Nun bin ich den Forellen leid und will endlich am Rhein mein Anglerglück versuchen.
Ok hab ich mir gedacht nu muss endgültig der Schein her.
Gesagt getan ab zum Fischzucht Weller in Niderbieber und sich schlau gemacht, da verflog auch schon die erste Vorfreude 5Samstage und 5 Sonntage. Sch..... Wie bring ich das meinem Chef bei, der Samstag ist der wichtigste Tag auf der Maloche.
Doch Mut gefasst und gefragt außer nem großen Vogel gabs leider nicht als Antwort.
Nu gut frag mal den Onkel GOOGLE dacht ich mir,
 siehe da Reiner Pritschens bietet das ganze am 1WE an, allerdings in NRW.
Gut der Anruf dahin hat nicht auf sich lange warten lassen. Alles klar dacht ich mir nachdem alle Unklarheiten beseitigt wurden meldete ich mich dort an und wollt nun bei der für mich zuständigen Fischereibehörde die für NRW notwendige Ausnahmegenehmigung einhollen, doch da traf mich der Schlag ins rechte Auge ganz schön hart, denn die gute Dame habe in Ihrer Karriereleiter noch nie eine Ausnahmegenehmigung erteilt. Dou muss de Lehrgang und die Prüfung in RLP machen oun net andersch.
Hm da hat der Pritschens aber was anderes verzählt.
Nach einem Anruf hatte er mir 4 Kopien der besagten Ausnahmegenehmigungen von mittlerweile glücklichen Anglern aus RLP geschickt.
Wieder bei der Fr........... in der Kr. Verw. Neuwied angerufen und wieder ne Abfuhr bekommen. giwwet net un vetich.
Wenns zweite Wohnsitz in NRW hast dann isset kein Problem-

 Mittlerweile habe ich den Lehrgang beim Prischens gemacht und auch die Lehrgänge verglichen, mir sind keine Unterschiede außer in der Gesetzeslage aufgefallen, doch der Lehrgang wird nicht anerkannt obwohl dieser auch die vorgeschriebenen 35h beinhaltet.

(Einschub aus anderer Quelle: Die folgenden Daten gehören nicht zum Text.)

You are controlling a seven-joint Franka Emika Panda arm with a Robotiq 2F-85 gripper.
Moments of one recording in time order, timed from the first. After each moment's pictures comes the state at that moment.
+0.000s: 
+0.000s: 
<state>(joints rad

Nu genug von der Geschicht.
Hat jemand von Euch den Schein auswärts gemacht.
Hat jemand von euch so ne Ausnahmegenehmigung bekommen
oder den Lehrgang von auswärts anerkannt bekommen

bitte um eure Meinungen dazu #h#h#h#h#h

Mit freundlichen Grüßen
aus dem neuwieder Becken


----------



## MoselBarbe (28. Oktober 2010)

*AW: Angelschein auswerts vom RLP nicht möglich oder doch*

wir in trier leben im grenzgebiet zu luxemburg und dem saarland. dort an der grenze zwischen rhlp. und dem saarl. werden von rhlp. seite kaum noch fischereiprüfg. angeboten, weil die meisten ins saarland fahren und dort ihren schein machen, weil sie dort nicht so viel lernen müssen. dort gibts weniger fragen zu lernen. wie das aber jetzt mit der ausnahmegenehmigung ist, keine ahnung.  ich schick dir jetzt per pn mal eine emailadresse und dann klärst du das mit dem, der kann dir auf JEDENFALL weiterhelfen.  Gruß ernie05


----------